The village's name is derived from Old English meaning "fortification farm/settlement" or, perhaps, "brook farm/settlement".

Broughton appears in the Domesday Book of 1086 as Burtone. The church (St. Andrew), which is mostly early 14th century (although the chancel was actually rebuilt in 1828), incorporates part of a (12th century) Norman aisleless church at the south-west angle, including the reset south doorway with colonettes, scallop capitals and zigzags. The village has some notable Jacobean houses.

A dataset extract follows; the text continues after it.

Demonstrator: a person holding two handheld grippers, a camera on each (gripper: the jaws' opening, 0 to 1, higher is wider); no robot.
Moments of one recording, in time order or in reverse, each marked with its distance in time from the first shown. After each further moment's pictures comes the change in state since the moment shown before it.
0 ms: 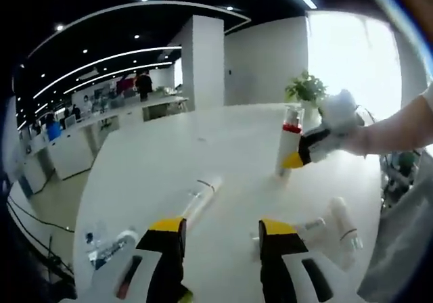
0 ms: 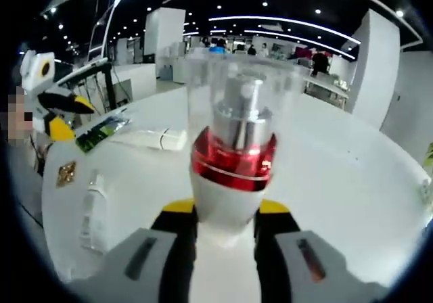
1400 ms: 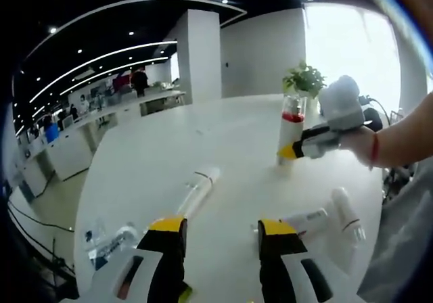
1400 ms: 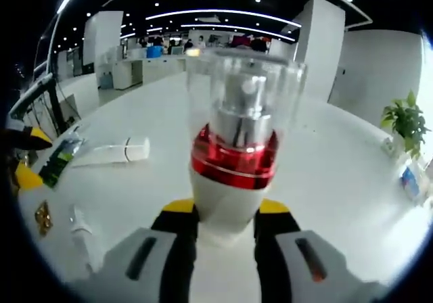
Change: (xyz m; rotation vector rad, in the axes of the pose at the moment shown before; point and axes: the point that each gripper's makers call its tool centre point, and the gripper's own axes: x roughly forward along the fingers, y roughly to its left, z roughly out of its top) left arm 0.004 -0.003 -0.012 0.034 0.058 -0.006; right arm -0.004 -0.006 -0.005 0.163 0.063 -0.299
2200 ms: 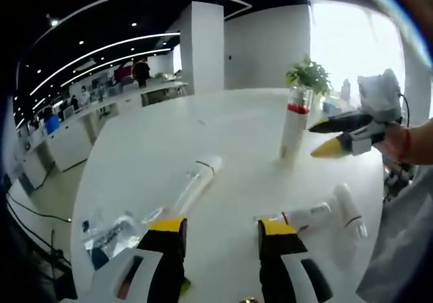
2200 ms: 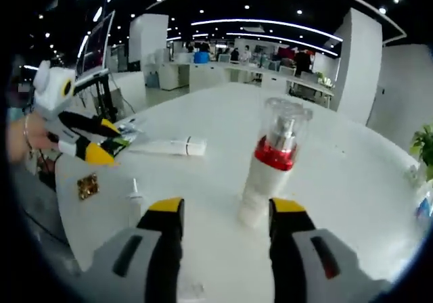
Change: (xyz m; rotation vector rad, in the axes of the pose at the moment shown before) left arm 0.004 0.003 -0.012 -0.035 0.048 0.003; right arm -0.079 0.043 0.009 -0.169 -0.114 0.301
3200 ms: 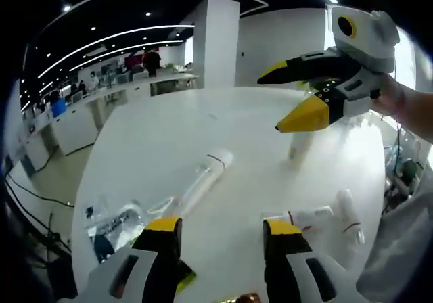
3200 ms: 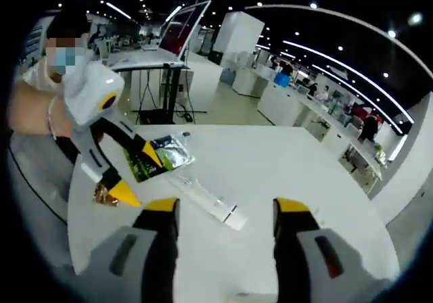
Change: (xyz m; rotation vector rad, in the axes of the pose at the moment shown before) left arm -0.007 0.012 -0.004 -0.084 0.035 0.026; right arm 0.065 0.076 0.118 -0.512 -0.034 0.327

Broughton currently has one pub, The Red Lion; it used to also have The Sun but that closed. A protest to keep the pub running was fought for by driving a tank to Kettering Borough Council offices but no appeal has been won. The village also has three shops. It used to have a separate post office; that is now part of one of the shops. Many years ago, it had a cinema, five bakers, 7 pubs, 6 shops, a petrol station, and a butcher.

==Tin Can Band==
An ancient custom or ritual, which still exists in the village, is that of the "Tin Can Band". It is held annually in mid-December, when, at midnight, a group of people walk around the village making as much noise as possible by banging on tin cans (anything from cans to pots, pans and metal dustbins). Various reasons have been suggested for the custom, including scaring away evil spirits just before Christmas, or (less charitably) that was a kind of "rough music" to drive out gypsies. Nowadays it's quite good-natured, but in the past there have been riotous scenes, especially in years when the authorities tried to prevent it happening. It doesn't happen as regularly or noticeably anymore, but most people in Broughton participate in some way.